--- START ---
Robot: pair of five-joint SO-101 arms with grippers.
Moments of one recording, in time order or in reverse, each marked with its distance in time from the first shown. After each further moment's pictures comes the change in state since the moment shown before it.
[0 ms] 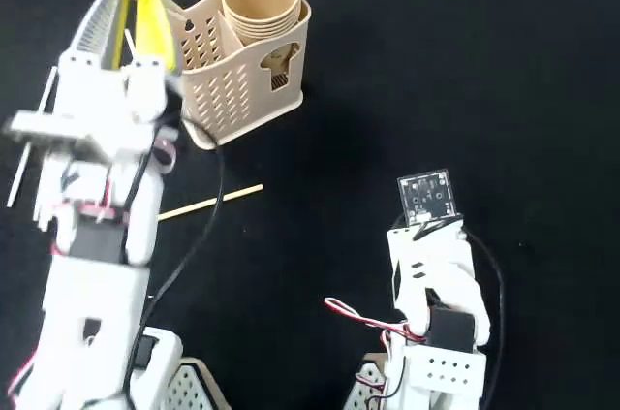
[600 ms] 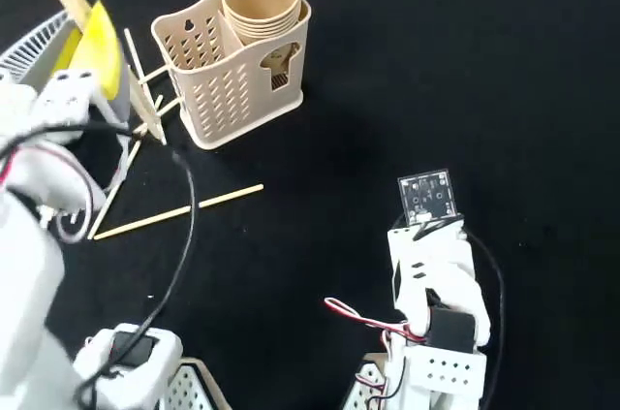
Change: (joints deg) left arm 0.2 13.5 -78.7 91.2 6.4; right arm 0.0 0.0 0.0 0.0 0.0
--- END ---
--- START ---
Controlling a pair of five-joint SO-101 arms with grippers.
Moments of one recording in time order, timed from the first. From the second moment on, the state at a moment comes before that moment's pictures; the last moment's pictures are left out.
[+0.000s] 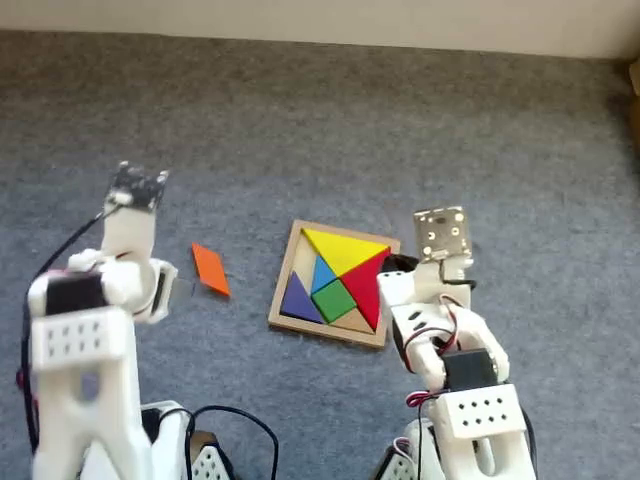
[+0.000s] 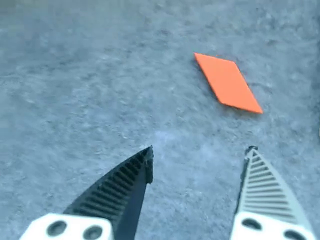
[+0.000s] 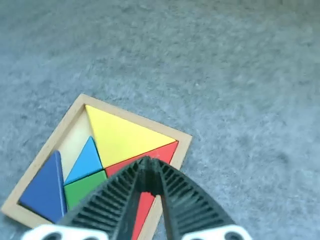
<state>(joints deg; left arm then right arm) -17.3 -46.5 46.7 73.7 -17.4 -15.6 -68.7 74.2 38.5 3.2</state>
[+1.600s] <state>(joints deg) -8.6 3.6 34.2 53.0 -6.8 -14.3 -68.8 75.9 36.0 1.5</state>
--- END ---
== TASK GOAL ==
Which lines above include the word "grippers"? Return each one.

== EXERCISE SOLUTION ==
Robot: pair of five-joint SO-101 arms with grippers.
Controlling a pair of five-joint SO-101 arms with grippers.

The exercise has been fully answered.